ATP Secretion and Metabolism in Regulating Pancreatic Beta Cell Functions and Hepatic Glycolipid Metabolism

Abstract

Diabetes (DM), especially type 2 diabetes (T2DM) has become one of the major diseases severely threatening public health worldwide. Islet beta cell dysfunctions and peripheral insulin resistance including liver and muscle metabolic disorder play decisive roles in the pathogenesis of T2DM. Particularly, increased hepatic gluconeogenesis due to insulin deficiency or resistance is the central event in the development of fasting hyperglycemia. To maintain or restore the functions of islet beta cells and suppress hepatic gluconeogenesis is crucial for delaying or even stopping the progression of T2DM and diabetic complications. As the key energy outcome of mitochondrial oxidative phosphorylation, adenosine triphosphate (ATP) plays vital roles in the process of almost all the biological activities including metabolic regulation. Cellular adenosine triphosphate participates intracellular energy transfer in all forms of life. Recently, it had also been revealed that ATP can be released by islet beta cells and hepatocytes, and the released ATP and its degraded products including ADP, AMP and adenosine act as important signaling molecules to regulate islet beta cell functions and hepatic glycolipid metabolism via the activation of P2 receptors (ATP receptors). In this review, the latest findings regarding the roles and mechanisms of intracellular and extracellular ATP in regulating islet functions and hepatic glycolipid metabolism would be briefly summarized and discussed.

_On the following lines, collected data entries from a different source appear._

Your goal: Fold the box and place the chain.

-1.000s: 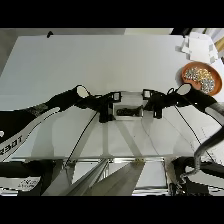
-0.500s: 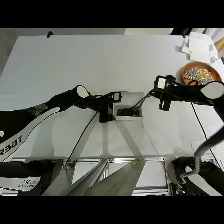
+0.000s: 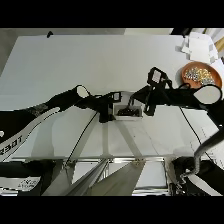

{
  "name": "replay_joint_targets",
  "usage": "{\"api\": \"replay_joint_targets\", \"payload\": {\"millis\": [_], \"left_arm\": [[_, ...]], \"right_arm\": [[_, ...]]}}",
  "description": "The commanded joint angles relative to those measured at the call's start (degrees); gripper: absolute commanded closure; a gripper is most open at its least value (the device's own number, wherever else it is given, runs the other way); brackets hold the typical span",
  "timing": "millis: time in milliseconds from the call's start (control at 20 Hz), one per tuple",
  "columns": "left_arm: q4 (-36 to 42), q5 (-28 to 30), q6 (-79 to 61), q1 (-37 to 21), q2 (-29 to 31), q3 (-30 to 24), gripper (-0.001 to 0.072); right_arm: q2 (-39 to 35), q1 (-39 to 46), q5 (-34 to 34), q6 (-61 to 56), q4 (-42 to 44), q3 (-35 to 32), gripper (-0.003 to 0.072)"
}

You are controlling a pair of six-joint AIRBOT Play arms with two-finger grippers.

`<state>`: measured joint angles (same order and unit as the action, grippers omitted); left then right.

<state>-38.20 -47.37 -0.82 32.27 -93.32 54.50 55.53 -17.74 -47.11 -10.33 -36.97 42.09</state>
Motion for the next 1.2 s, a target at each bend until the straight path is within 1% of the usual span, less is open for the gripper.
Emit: {"api": "replay_joint_targets", "payload": {"millis": [0, 200, 350, 400, 450, 500, 550, 650, 750, 900, 950, 1000, 1050, 1100, 1150], "left_arm": [[0.0, 0.0, 0.0, 0.0, 0.0, 0.0, 0.0693], [0.0, 0.0, 0.0, 0.0, 0.0, 0.0, 0.0693], [0.0, 0.0, 0.0, 0.0, 0.0, 0.0, 0.0693], [0.0, 0.0, 0.0, 0.0, 0.0, 0.0, 0.0693], [0.0, 0.0, 0.0, 0.0, 0.0, 0.0, 0.0693], [0.0, 0.0, 0.0, 0.0, 0.0, 0.0, 0.0693], [0.0, 0.0, 0.0, 0.0, 0.0, 0.0, 0.0693], [0.0, 0.0, 0.0, 0.0, 0.0, 0.0, 0.0693], [0.0, 0.0, 0.0, 0.0, 0.0, 0.0, 0.0693], [0.0, 0.0, 0.0, 0.0, 0.0, 0.0, 0.0693], [0.0, 0.0, 0.0, 0.0, 0.0, 0.0, 0.0693], [0.0, 0.0, 0.0, 0.0, 0.0, 0.0, 0.0693], [0.0, 0.0, 0.0, 0.0, 0.0, 0.0, 0.0693], [0.0, 0.0, 0.0, 0.0, 0.0, 0.0, 0.0693], [0.0, 0.0, 0.0, 0.0, 0.0, 0.0, 0.0693]], "right_arm": [[5.4, -3.1, 3.0, -6.7, 0.7, 0.1, 0.0678], [11.8, -4.3, 2.4, -13.5, -2.5, 0.1, 0.0677], [14.1, -7.0, 1.2, -13.9, -4.2, 0.1, 0.0675], [14.1, -7.6, 1.2, -13.9, -4.9, 0.1, 0.0650], [14.1, -7.6, 1.2, -14.0, -5.0, 0.1, 0.0555], [14.1, -7.6, 1.3, -14.9, -5.4, 0.1, 0.0492], [14.1, -7.3, 1.0, -15.6, -6.5, 0.3, 0.0477], [14.1, -6.1, -1.8, -16.9, -10.1, 1.2, 0.0477], [14.1, -4.0, -7.2, -18.8, -14.0, 3.8, 0.0478], [14.1, -0.7, -17.3, -19.4, -15.8, 11.0, 0.0482], [14.1, 0.3, -19.5, -19.4, -15.7, 13.6, 0.0484], [14.1, 1.4, -20.9, -19.4, -15.7, 16.3, 0.0525], [14.1, 2.5, -20.9, -19.1, -15.5, 18.6, 0.0608], [14.1, 3.6, -20.3, -17.7, -15.1, 20.2, 0.0664], [14.1, 4.8, -18.3, -17.2, -14.8, 21.4, 0.0667]]}}
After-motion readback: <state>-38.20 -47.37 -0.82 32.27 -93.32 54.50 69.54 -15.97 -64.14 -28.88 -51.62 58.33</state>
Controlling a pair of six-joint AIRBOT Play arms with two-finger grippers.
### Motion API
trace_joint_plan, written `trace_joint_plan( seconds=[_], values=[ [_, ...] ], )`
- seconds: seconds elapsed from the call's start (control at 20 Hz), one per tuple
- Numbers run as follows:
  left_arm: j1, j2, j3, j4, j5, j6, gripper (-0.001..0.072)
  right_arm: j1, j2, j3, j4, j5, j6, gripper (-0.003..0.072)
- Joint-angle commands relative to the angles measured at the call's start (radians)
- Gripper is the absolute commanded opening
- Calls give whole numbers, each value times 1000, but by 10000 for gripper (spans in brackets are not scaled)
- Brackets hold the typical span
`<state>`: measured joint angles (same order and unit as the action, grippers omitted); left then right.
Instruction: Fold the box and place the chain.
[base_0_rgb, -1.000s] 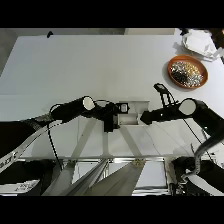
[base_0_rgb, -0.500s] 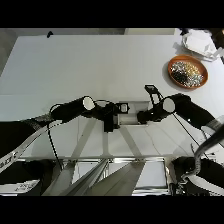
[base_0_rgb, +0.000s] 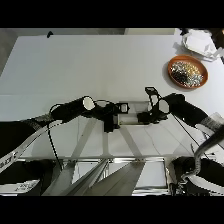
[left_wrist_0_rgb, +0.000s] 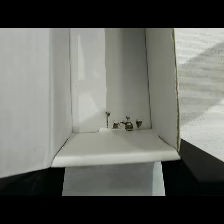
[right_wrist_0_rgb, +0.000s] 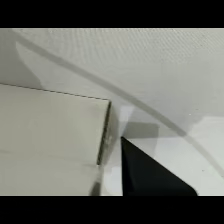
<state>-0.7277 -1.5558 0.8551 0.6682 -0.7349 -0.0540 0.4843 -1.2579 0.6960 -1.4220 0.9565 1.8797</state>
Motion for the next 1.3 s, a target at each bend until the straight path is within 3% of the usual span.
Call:
trace_joint_plan(
  seconds=[0.0, 0.05, 0.25, 0.35, 0.4, 0.45, 0.55, 0.65, 0.7, 0.8, 0.85, 1.25],
  values=[
    [1, 1, 0, 1, 1, 2, 344, 3, -2, 1, -10, -3, 9, 83],
    [1, 1, 0, 1, 1, 2, 344, 3, -2, 1, -9, -3, 8, 17],
    [1, 1, 0, 1, 1, 2, 344, 3, -2, 1, -5, -5, 5, 32],
    [1, 1, 0, 1, 1, 2, 344, 3, -2, 1, 5, -10, 5, 298],
    [1, 1, 0, 1, 1, 2, 344, 3, -2, 1, 5, -12, 5, 295],
    [1, 1, 0, 1, 1, 2, 344, 3, -2, 1, 5, -12, 5, 271],
    [1, 1, 0, 1, 1, 2, 344, 3, -2, 1, 4, -14, 4, 46],
    [1, 1, 0, 1, 1, 2, 344, 3, -2, 1, 5, -16, -3, 22],
    [1, 1, 0, 1, 1, 2, 344, 3, -2, 1, 5, -16, -3, 112],
    [1, 1, 0, 1, 1, 2, 344, 3, 2, 1, 3, -13, -5, 460],
    [1, 1, 0, 1, 1, 2, 344, 3, 9, 1, 4, -6, -28, 535],
    [1, 1, 0, 1, -2, 2, 344, -19, 239, 2, -137, 35, -97, 536]
  ],
)
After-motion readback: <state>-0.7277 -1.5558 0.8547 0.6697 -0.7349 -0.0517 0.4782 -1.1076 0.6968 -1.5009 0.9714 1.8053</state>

Keywords: ATP; glucolipid metabolism; insulin secretion; mitochondrial dysfunction; purinergic P2 receptor.

FIGURE 1

Metabolism of extracellular ATP and its biological functions. ATP is synthesized and then secreted from the cells through CX or PANX channels. Extracellular ATP can be degraded into ADP and AMP by the catalysis of E-NTPDases, APs and E-NPPs. AMP can be further hydrolysed into adenosine by APs or E-5′NT. P1 receptors can be activated by adenosine and promote its influx into the cell. Nucleotides existing in the extracellular also activate P2 receptors, including P2X and P2Y receptors, with the induction of Ca²⁺-CaM signal pathways or G-protein-PLC mediated activation of PI3K, or other biological regulations. Aden, adenosine. APs, alkaline phosphatases. CaM, calmodulin. CaN, Calcineurin. CX, connexin channels. E-5′NT, ecto-5′-nucleotidase. E-NTPDases, ecto-nucleoside triphosphate diphosphohydrolases. E-NPPs, ectonucleotide pyrophosphatase and phosphodiesterases. P1, P1 receptors. P2X, P2X receptors. P2Y, P2Y receptors. PANX, pannexin channels. PI3K, phosphatidylinositol 3-kinase. PLC, phospholipase C.

FIGURE 2

FAM3A is a novel target for treating diabetes and NAFLD. FAM3A is a new mitochondrial protein that enhances ATP production and release in pancreatic β cells and hepatocytes. In physiological condition, FAM3A-ATP-P2R signaling pathway plays important roles in controlling PDX-1 and insulin expressions in pancreatic β cells, and suppressing gluconeogenesis and lipogenesis independent of insulin in liver. Under diabetic condition, inhibition of FAM3A-ATP-P2R signaling pathway causes pancreatic β dysfunctions, and increases hepatic gluconeogenesis and lipogenesis. Clearly, activating FAM3A-ATP-P2R signaling pathway represents a novel strategy for treating T2DM and NAFLD. Akt, protein kinase B; ATP, adenosine triphosphate; FFAs, free fatty acids; NAFLD, non-alcoholic fatty liver disease. P2R, purinergic P2 receptors (ATP, ADP and UTP as ligands); PDX-1, pancreatic and duodenal homeobox 1.